[Task directions]:
List each line of the data in which the string "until" appears.

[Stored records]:

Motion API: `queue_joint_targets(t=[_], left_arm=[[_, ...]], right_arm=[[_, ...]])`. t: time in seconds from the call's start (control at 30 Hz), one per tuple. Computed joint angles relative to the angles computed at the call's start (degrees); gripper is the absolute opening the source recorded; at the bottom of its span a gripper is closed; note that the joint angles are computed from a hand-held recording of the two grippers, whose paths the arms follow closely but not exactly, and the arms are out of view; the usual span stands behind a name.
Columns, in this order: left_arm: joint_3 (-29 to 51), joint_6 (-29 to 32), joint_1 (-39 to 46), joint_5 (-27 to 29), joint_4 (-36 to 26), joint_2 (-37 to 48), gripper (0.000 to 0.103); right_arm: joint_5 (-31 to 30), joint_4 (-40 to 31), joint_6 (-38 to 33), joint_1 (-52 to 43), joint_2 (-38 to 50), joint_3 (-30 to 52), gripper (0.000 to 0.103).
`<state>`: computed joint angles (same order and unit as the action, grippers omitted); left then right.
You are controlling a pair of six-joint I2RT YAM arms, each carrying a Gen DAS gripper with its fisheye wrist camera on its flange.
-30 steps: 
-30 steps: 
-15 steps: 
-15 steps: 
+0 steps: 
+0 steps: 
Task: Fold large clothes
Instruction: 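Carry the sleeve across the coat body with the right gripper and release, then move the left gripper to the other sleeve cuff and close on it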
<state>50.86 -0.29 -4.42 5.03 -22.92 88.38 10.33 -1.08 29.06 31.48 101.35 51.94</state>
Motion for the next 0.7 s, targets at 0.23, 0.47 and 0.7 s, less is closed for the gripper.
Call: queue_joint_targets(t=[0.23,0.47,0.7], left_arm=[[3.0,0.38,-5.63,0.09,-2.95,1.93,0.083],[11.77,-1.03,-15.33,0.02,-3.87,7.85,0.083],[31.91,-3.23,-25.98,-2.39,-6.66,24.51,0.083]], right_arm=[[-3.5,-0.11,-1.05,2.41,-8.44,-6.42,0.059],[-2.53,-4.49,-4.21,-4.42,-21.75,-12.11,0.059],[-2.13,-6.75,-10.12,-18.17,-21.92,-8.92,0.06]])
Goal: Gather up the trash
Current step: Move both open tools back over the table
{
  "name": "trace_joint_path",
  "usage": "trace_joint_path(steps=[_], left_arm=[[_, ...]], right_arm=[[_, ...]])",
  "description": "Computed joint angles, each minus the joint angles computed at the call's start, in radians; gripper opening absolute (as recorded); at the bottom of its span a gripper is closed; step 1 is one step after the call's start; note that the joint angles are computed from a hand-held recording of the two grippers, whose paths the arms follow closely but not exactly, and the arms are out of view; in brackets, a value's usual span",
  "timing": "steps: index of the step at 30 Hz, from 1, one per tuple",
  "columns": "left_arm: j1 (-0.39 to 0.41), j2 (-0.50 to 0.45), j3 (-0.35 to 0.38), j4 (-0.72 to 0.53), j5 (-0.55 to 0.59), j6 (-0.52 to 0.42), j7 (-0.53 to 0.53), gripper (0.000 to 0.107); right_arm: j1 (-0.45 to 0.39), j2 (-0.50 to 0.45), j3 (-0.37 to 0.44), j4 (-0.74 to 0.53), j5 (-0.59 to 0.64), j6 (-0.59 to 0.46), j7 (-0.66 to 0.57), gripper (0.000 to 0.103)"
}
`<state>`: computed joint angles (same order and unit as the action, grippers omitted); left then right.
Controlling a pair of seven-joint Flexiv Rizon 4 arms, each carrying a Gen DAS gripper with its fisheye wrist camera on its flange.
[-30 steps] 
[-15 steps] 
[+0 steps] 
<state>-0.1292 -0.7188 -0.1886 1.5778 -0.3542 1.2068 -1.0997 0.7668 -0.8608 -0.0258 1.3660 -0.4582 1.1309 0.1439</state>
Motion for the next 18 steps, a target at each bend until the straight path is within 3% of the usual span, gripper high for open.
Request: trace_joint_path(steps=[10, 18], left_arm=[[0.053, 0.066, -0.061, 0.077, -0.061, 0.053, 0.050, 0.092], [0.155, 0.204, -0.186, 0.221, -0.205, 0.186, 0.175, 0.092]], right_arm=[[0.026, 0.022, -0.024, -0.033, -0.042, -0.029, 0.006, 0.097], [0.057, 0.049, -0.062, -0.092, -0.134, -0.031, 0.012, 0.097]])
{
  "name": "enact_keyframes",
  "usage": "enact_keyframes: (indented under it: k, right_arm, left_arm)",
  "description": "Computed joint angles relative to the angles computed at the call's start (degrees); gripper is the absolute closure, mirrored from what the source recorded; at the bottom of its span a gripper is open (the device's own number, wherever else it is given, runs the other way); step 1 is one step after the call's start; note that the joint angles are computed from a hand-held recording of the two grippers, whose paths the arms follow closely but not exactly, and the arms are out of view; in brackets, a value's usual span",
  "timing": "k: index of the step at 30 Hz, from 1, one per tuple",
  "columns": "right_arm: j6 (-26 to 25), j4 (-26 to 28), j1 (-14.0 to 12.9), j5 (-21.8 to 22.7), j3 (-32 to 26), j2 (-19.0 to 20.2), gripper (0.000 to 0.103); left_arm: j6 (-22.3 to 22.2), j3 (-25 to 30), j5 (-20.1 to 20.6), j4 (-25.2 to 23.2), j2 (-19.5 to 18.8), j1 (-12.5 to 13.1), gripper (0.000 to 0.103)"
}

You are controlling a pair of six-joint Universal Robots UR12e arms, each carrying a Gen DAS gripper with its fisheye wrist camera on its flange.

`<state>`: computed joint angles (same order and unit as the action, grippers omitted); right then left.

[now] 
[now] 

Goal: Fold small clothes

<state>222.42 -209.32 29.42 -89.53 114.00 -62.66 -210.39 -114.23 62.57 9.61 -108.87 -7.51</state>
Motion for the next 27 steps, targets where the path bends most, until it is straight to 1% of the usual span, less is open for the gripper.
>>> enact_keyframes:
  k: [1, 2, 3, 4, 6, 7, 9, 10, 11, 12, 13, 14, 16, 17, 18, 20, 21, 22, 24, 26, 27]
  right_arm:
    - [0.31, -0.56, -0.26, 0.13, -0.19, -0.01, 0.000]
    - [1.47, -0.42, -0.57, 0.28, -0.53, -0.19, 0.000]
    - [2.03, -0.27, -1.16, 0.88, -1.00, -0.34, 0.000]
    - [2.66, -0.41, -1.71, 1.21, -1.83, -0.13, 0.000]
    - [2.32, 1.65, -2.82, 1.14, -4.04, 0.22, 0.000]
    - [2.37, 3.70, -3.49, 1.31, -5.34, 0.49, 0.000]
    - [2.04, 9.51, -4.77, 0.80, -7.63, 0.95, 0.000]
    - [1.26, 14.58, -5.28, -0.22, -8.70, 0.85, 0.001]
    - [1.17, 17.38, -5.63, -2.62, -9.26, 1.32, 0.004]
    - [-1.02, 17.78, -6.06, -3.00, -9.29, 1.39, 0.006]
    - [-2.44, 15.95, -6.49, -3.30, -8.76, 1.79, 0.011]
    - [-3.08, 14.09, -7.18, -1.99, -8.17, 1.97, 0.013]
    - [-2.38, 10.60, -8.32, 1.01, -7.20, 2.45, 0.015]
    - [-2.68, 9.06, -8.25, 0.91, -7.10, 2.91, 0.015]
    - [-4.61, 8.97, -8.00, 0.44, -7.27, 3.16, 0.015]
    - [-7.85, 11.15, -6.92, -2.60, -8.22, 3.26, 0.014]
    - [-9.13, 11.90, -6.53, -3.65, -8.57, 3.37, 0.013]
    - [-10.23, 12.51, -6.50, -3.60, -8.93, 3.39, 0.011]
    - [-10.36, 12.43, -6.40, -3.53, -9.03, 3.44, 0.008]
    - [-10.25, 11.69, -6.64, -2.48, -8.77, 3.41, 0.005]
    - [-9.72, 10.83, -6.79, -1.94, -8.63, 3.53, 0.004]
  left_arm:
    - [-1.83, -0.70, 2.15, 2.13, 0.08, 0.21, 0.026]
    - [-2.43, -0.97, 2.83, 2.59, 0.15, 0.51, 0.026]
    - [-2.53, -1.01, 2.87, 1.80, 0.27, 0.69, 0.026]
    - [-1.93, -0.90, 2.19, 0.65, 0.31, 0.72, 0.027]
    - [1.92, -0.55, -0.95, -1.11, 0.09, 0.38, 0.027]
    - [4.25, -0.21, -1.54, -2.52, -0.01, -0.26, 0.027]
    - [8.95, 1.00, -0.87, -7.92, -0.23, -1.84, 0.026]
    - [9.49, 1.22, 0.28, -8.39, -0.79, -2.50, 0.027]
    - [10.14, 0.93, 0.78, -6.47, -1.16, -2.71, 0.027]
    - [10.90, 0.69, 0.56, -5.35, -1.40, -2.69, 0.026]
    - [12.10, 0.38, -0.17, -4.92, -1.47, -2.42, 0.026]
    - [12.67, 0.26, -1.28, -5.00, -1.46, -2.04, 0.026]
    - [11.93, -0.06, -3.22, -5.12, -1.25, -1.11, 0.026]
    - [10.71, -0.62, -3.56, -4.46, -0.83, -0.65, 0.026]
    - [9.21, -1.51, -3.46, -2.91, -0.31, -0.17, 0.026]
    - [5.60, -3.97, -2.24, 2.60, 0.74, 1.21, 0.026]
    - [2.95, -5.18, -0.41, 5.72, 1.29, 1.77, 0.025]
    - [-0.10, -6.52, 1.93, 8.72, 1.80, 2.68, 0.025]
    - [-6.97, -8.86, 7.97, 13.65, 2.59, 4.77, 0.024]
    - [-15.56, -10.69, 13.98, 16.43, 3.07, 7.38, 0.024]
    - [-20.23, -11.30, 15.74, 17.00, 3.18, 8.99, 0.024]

[Answer to this problem]:
Motion for the next 18 steps, a target at each bend until the straight path is within 3% of the usual span, gripper high for open.
Motion for the next 27 steps, targets where the path bends most, until it is straight to 1% of the usual span, less is open for the gripper.

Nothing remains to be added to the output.